Speccheck is available only for Stata at the moment. Feedback from users is appreciated. If you encounter a problem with the software please check "help speccheck" in Stata.

To install speccheck (in Stata) for the first time, simply run the following code:

ssc install speccheck

ssc install tuples // speccheck requires the package tuples to run

To see the syntax and help file for speccheck simply enter the following into the Stata command prompt:

help speccheck

Brodeur et al., 2020 provide an illustrative example by applying speccheck to study the returns to education using the NLSY-79 cohort.

Another example of using speccheck is:

ssc install bcuse // to access the data

bcuse wagepan, clear

xtset nr year

speccheck lwage union educ married exper expersq hours, method(xtreg) xt(fe) nocon(Yes)

This command will use panel wage data used in Wooldridge 2016 and originally sourced from Vella and Verbeek (1998). The data are taken from the National Longitudinal Survey (Youth Sample). It is a sample of 545 men who worked full-time every year from 1980 to 1987, having completed their schooling by 1980. Vella and Verbeek (1998) estimate that union membership results in a wage premium of around 8% with individual fixed effects (Table 3, Cols 3-4).

It will regress the natural logarithm of the reported wages against union status (whether the worker had wages determined by a collective agreement). Because we are using xtreg with panel (individual) fixed effects, we are estimating within-person changes from non-union status to union status.
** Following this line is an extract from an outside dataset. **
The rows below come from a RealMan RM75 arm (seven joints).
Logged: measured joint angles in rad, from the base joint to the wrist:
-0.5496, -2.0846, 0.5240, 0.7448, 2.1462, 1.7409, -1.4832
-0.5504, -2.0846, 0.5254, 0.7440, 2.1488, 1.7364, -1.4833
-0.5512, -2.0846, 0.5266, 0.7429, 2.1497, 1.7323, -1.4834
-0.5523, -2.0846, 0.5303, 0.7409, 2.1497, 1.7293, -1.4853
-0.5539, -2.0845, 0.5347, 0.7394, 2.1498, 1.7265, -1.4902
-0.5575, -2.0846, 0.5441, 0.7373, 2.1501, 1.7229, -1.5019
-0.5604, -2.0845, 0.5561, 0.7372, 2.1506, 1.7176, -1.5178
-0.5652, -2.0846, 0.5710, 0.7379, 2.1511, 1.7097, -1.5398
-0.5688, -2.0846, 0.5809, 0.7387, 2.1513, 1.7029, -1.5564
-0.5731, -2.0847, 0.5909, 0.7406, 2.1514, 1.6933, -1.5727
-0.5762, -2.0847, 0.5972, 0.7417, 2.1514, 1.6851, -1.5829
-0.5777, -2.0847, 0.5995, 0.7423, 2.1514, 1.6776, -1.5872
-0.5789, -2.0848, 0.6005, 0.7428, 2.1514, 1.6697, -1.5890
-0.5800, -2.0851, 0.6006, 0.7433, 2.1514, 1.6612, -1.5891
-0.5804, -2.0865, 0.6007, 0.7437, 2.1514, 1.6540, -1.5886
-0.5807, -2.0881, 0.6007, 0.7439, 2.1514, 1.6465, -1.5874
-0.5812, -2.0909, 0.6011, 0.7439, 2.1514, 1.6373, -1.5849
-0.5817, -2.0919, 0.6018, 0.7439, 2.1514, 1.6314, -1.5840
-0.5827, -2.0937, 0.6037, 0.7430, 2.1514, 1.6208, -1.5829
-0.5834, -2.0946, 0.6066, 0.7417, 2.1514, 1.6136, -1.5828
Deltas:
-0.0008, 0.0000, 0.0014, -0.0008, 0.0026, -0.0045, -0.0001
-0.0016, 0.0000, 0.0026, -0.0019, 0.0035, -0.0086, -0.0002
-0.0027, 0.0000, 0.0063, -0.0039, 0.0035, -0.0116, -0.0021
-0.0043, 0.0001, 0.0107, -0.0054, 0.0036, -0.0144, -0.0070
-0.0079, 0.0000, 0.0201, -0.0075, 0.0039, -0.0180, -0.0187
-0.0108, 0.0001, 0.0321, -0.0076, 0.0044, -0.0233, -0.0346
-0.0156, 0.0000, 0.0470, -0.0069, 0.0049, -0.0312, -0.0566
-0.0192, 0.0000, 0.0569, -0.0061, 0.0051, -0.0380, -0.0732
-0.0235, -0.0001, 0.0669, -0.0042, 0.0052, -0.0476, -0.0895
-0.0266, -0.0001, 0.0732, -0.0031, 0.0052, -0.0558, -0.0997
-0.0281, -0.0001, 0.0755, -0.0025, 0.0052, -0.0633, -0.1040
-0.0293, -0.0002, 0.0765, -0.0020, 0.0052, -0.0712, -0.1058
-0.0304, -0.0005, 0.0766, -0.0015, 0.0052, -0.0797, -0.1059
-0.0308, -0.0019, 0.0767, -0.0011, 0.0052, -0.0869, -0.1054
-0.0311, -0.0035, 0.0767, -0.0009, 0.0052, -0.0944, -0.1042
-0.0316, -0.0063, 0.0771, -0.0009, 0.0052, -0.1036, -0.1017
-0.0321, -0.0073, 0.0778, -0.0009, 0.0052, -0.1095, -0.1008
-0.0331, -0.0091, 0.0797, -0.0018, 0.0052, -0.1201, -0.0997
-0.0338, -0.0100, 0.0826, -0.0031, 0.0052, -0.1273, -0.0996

The possible additional control variables (education, marital status, a measure of experience, its square, and number of hours worked) could vary within person over time, and explain wages and union status. speccheck will regress all possible combinations of the possible variables (ignoring the case with no controls as we have specified the nocon(Yes) option). For each regression, the estimated coefficient of union is recorded, along with its statistical significance. These are then plotted into the output figures.

The t-curve tells us that the effect of unionization on wages is always statistically significant at the conventional 5% threshold. The effect curve tells us the unionization premium estimates range from 0 to 25%. However, the mass is concentrated just below the 10%.
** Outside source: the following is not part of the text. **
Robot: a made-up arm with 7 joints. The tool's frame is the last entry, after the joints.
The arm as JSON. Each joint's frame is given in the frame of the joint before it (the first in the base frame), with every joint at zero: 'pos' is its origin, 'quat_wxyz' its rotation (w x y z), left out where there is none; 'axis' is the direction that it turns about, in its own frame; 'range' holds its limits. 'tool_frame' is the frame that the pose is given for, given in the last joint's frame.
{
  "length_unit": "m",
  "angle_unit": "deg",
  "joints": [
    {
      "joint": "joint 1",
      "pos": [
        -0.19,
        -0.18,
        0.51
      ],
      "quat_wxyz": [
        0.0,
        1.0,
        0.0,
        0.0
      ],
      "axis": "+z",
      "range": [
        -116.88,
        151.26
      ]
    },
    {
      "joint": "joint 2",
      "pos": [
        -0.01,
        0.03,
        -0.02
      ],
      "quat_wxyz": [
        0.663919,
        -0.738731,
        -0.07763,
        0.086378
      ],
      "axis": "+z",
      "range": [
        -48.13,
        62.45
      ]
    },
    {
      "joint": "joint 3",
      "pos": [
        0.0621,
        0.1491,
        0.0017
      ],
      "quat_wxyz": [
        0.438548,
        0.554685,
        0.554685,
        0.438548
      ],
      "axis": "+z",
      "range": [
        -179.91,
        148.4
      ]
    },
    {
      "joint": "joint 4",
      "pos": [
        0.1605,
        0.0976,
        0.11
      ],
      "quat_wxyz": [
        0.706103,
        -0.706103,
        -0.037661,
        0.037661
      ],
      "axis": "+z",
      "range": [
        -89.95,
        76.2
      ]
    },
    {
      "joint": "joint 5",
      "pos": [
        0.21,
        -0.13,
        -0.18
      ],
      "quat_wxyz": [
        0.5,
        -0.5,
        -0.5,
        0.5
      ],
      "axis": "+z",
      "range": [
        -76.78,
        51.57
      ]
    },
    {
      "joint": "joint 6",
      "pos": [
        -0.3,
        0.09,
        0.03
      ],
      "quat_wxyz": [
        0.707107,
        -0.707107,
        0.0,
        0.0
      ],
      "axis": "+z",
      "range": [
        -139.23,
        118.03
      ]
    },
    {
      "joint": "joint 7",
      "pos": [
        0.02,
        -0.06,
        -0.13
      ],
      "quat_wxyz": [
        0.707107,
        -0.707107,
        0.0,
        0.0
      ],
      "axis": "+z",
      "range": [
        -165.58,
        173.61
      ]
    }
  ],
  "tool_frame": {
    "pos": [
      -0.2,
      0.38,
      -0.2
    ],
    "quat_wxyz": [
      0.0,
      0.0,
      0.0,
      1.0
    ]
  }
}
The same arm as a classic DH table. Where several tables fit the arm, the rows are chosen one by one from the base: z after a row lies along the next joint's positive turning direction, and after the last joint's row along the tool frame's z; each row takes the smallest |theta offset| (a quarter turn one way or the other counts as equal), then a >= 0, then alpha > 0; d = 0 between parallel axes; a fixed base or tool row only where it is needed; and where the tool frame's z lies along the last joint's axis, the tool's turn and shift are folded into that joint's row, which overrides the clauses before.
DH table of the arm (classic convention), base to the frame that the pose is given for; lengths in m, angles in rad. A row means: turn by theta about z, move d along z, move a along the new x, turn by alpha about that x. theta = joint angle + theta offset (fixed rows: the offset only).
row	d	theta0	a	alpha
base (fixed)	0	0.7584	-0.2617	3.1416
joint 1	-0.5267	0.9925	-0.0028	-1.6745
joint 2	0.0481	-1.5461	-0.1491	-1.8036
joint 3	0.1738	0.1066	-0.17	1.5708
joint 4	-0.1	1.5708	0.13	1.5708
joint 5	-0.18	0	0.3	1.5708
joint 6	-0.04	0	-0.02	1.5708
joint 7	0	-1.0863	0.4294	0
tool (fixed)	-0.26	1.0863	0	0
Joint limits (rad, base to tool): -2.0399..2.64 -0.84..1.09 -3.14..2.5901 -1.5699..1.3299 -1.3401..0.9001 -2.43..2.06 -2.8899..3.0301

When we look at statistical significance by the number of controls, we see that as additional controls are added, the statistical significance of the union wage premium estimate falls, but remains above the t=1.96 threshold.

Turning to effect sizes by the number of additional controls, we see that the median estimate (the center line in each of the box and whisker plots) does not vary substantially. The median effect is estimated to be somewhere between 7-8% depending on specification. This is in line with the results from Vella and Verbeek (1998).


Brodeur, Abel, Nikolai Cook, and Anthony Heyes. "A proposed specification check for p-hacking." AEA Papers and Proceedings. Vol. 110. 2020.